Из монотонного шороха камышей выделяется какой-то булькающий, глухой стук.
– Катер идет, – говорит Горохов. И торопливо объясняет, радуясь своей сообразительности: – У него выхлоп в воду, вот он и стучит так тихо, булькает.
Звук приближается. И растет тревога. Ибо ясно, что катер этот чужой и что идет он сюда, к протоке, откуда вот-вот должны выйти разведчики. Скоро Грач различает на темном фоне того берега маленькое движущееся пятно.
– Разрешите, а, товарищ лейтенант? Нельзя их к протоке пускать.
– Давай!
Пологая огненная арка трасс повисает над водой. Оттуда, из сумерек, тоже частит пулемет, пули шлепают где-то рядом, ноют в рассветном небе.
И еще до того, как катер уходит, растворяется в серых сумерках, Грач слышит частые, странно ритмичные выстрелы в той стороне, где находятся разведчики.
– Наши бьются!
Горохов вскакивает, с недоумением оглядываясь на лейтенанта.
– Ложись! – приказывает Грач. И добавляет спокойно: – Разве это бой? Лупят раз за разом. Так стреляют только с перепуга. В белый свет, как в копеечку…
Вскоре на выбеленную рассветом водную гладь вылетает лодка и мчится по стремнине наискосок реки. Она вонзается в камыши, скрывается из глаз, невидимая, шуршит днищем.
Грач бросается навстречу, хлюпая сапогами по илистому топкому мелководью, и в камышах почти натыкается на разведчиков, мокрых, осунувшихся, незнакомо ершистых от травы и водорослей.
– Товарищ лейтенант, ваше приказание выполнено! – докладывает Хайрулин, вытянувшись по-строевому. И кивает на лодку, в которой, перевесившись через скамью, лежит пленный.
– Он живой?
– Был живой. Счас мы его водичкой, – суетится Хайрулин. Он брызгает илистой мутью, отчего на лице пленного появляются темные пятна и полосы. – Он все удирать хотел, лодку чуть не опрокинул, пришлось его маленько стукнуть.

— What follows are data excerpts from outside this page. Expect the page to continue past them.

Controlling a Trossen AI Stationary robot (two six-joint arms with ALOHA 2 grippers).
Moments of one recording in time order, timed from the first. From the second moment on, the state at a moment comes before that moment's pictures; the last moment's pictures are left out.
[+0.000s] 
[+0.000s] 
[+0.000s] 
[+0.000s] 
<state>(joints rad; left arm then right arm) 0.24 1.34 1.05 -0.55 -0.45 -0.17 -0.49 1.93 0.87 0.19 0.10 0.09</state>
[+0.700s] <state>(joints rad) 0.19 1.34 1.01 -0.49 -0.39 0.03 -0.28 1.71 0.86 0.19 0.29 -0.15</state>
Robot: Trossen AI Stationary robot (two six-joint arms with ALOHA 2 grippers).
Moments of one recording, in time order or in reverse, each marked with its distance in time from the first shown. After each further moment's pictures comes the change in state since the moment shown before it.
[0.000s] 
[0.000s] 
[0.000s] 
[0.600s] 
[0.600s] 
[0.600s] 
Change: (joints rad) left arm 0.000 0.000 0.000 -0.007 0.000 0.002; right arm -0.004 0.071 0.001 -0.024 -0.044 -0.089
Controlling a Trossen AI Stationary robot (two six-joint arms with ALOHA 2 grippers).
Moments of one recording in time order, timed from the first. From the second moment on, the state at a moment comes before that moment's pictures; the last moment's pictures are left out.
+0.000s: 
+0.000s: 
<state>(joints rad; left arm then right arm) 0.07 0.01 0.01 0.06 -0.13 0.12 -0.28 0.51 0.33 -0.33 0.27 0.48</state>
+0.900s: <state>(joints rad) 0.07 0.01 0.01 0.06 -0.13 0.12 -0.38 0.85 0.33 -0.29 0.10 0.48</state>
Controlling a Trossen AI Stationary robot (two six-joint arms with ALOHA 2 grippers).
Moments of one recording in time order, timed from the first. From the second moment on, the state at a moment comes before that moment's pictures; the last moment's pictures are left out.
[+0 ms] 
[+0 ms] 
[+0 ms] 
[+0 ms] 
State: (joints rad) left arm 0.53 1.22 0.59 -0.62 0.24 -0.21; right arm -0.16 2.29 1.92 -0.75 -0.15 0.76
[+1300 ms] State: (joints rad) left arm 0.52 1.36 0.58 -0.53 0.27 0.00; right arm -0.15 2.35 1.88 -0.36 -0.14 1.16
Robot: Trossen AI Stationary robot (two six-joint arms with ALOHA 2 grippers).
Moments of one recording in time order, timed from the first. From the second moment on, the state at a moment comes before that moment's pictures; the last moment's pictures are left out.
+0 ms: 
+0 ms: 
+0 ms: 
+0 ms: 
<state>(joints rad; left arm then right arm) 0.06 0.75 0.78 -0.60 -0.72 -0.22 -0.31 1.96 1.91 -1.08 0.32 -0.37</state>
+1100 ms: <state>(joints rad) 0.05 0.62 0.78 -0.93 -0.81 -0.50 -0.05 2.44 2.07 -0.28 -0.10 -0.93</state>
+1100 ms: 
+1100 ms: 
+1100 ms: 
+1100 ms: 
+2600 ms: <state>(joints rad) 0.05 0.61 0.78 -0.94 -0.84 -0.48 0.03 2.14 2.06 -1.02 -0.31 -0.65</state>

Пленный открывает глаза и вдруг начинает дрожать, оглаживая непослушными руками мокрый мундир. И тут Грач замечает на его плечах узкие офицерские погоны.
– Офицер?
– Так точно! Он по своим делам в кусты пошел, мы его и взяли.

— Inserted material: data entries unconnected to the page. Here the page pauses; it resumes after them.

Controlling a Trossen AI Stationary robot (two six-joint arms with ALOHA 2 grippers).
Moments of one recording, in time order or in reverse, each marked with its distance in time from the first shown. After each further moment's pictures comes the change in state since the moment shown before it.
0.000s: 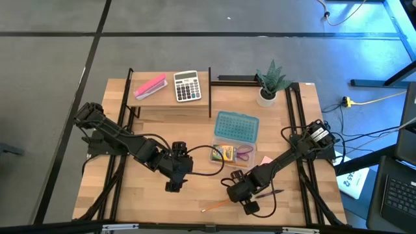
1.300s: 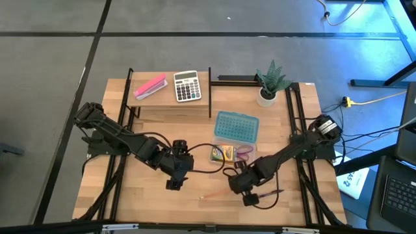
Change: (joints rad) left arm 0.018 0.000 0.000 -0.009 0.000 0.024; right arm -0.053 -0.133 0.004 -0.140 0.089 0.054
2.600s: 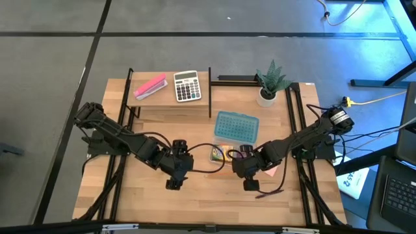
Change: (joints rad) left arm 0.004 0.000 0.000 -0.007 0.000 0.003; right arm -0.089 -0.183 0.001 -0.163 0.096 0.052
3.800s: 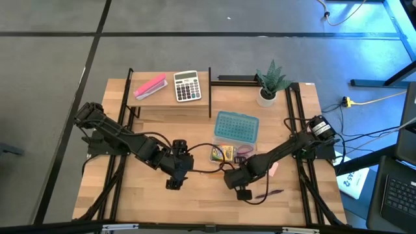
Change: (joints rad) left arm 0.000 0.000 0.000 0.000 0.000 -0.001; right arm 0.032 0.255 0.034 0.110 -0.081 0.041
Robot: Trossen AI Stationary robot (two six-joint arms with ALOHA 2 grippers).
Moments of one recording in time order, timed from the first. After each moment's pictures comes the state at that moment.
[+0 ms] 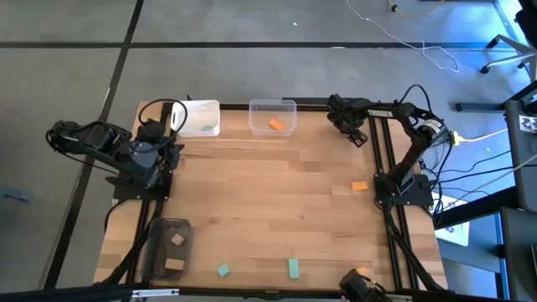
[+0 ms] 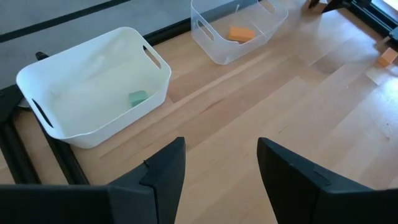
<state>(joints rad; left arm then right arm) -0.30 0.65 1.03 -1.35 -0.71 -1.09 -0.88 1.74 0.92 -0.68 0.26 1.57</state>
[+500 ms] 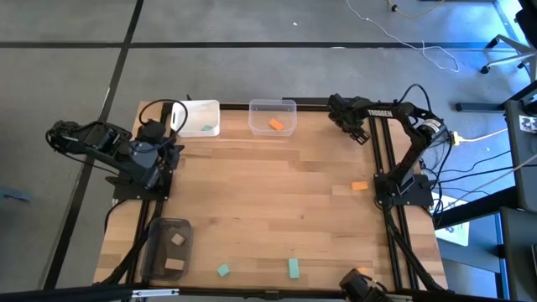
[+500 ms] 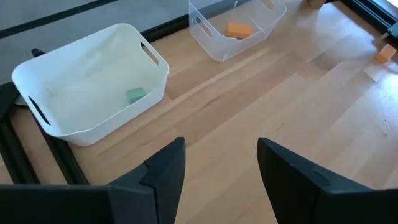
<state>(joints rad) -0.30 0.65 1.03 -1.35 -0.70 -1.09 -0.88 1.74 0.92 -0.68 0.34 1.51</state>
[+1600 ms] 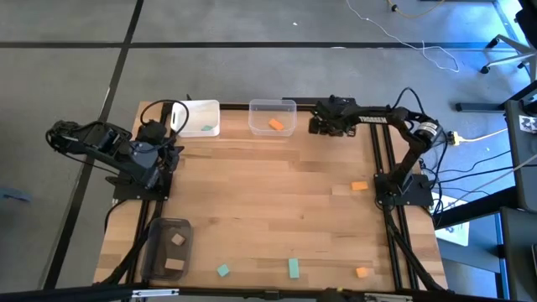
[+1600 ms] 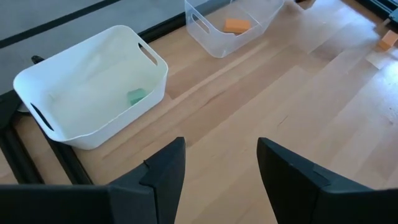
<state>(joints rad) -0.30 0.65 1.03 -1.35 -0.69 -1.04 -0.68 1.74 0.99 -0.58 0.27 0.95</state>
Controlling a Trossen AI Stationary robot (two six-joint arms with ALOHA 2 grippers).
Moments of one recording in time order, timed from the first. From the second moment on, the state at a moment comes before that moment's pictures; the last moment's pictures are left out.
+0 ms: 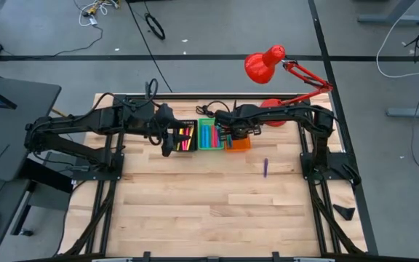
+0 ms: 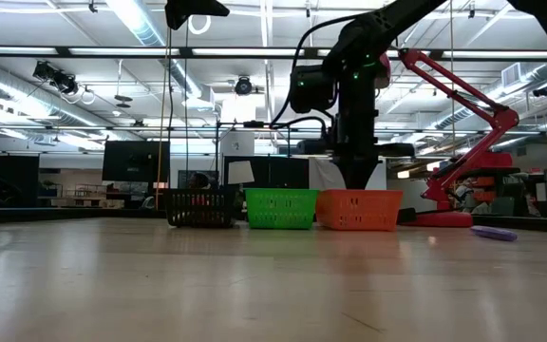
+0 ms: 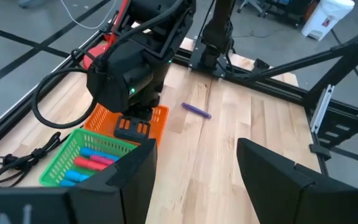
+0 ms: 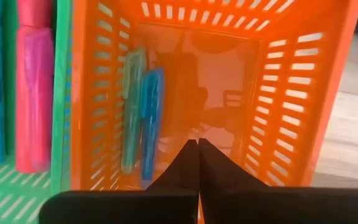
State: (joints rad) left arm 0.08 1.14 1.19 -0.48 -0.04 -0.27; right arm -0.29 1.93 1.39 -0.95 0.12 1.08
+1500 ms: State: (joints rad) left arm 0.08 1.14 1.19 -0.40 -0.04 -0.34; right arm -0.31 1.91 1.59 -0.55 0.00 1.04
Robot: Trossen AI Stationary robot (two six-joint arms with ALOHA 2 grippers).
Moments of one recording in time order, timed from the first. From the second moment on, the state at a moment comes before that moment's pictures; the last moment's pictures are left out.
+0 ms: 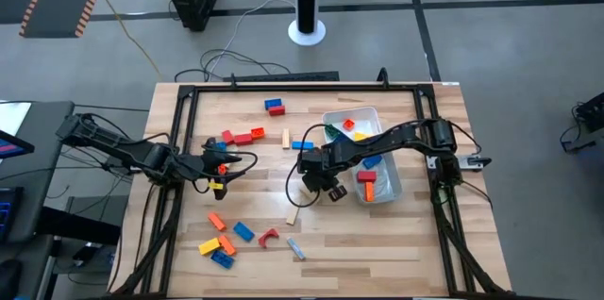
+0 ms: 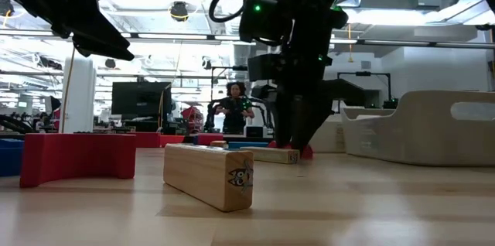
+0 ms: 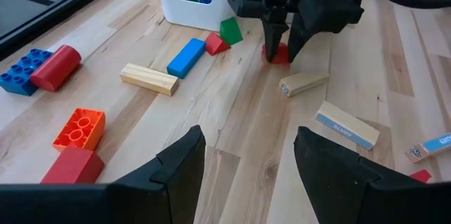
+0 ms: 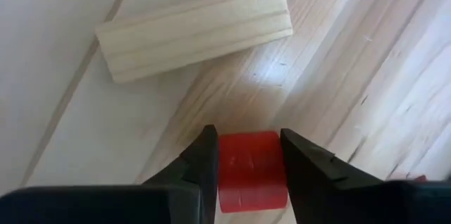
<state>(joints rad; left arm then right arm) -0.32 0.66 0.45 -0.32 -0.54 -0.42 0.01 2.01 1.36 -0.65 0.01 -0.55</state>
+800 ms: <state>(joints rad) -0.32 0.66 0.45 -0.32 -0.54 -0.42 0.00 2.01 1.59 -1.23 0.15 -0.33</state>
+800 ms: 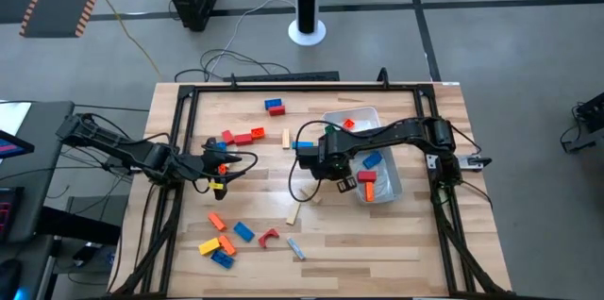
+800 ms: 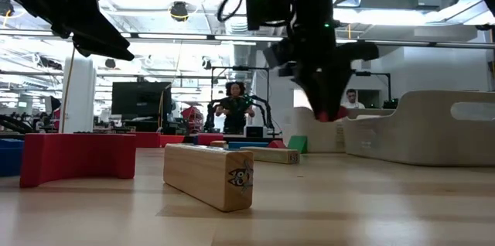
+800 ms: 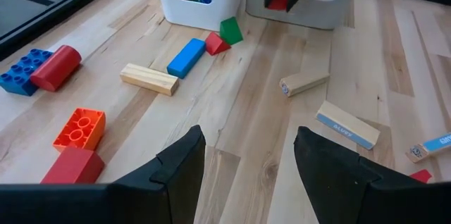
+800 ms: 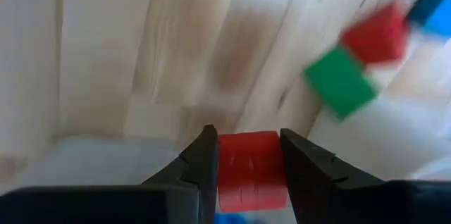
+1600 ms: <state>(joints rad) -0.32 0.66 0.45 -0.32 -0.54 -0.42 -0.17 1.90 1.59 -1.17 0.42 -0.13</state>
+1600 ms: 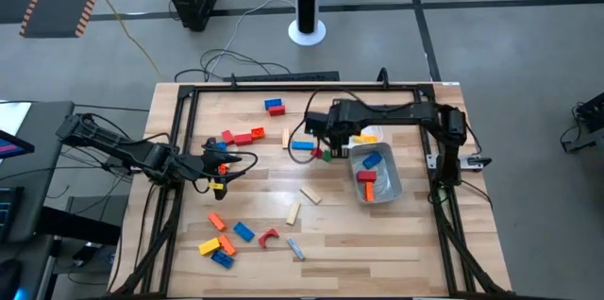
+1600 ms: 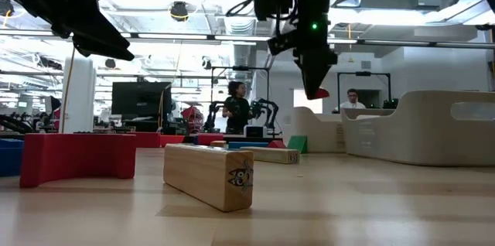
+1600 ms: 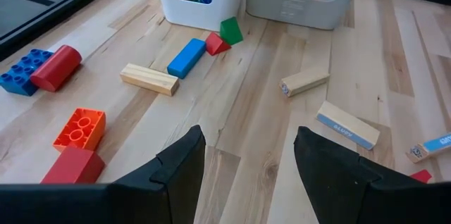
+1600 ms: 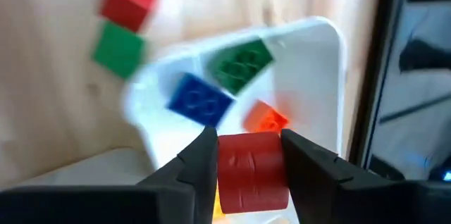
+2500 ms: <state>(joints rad) -0.32 0.66 0.45 -0.29 -0.54 -0.44 -0.05 1.93 1.59 -0.76 0.24 0.16</state>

– Ну молодцы! – говорит он радостно и ласково.
– Служу Советскому Союзу! – громко, как на плацу, чеканит Хайрулин. И опасливо оглядывается на посветлевшую реку.
Весь день с того берега гремят выстрелы. Мелкокалиберные снаряды вгрызаются в белые стены домов на килийской окраине, с сухим, кашляющим звуком рвутся на мостовой. Килия не отвечает. Лишь когда над городом появляются самолеты, улицы и дворы горохом рассыпают винтовочные залпы. Самолеты бросают по несколько бомб и поспешно улетают за Дунай.